* _Your goal_
Which lines in the data below contain the word "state"? Copy each of them.

=== Section Start ===

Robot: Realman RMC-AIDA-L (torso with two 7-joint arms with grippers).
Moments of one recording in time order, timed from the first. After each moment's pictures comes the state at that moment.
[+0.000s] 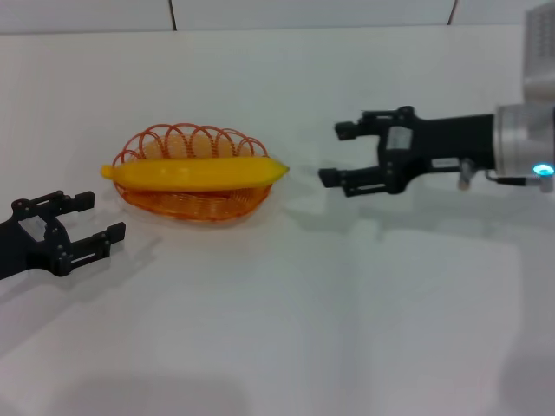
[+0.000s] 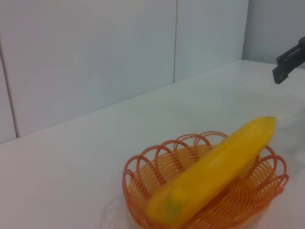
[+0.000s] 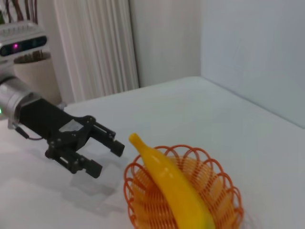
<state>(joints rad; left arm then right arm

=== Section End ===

* _Task solution_
Moments of one recording in time order, timed from the first. After each moment's pictures comes the state at that moment.
<state>(joints rad; left arm then right arm

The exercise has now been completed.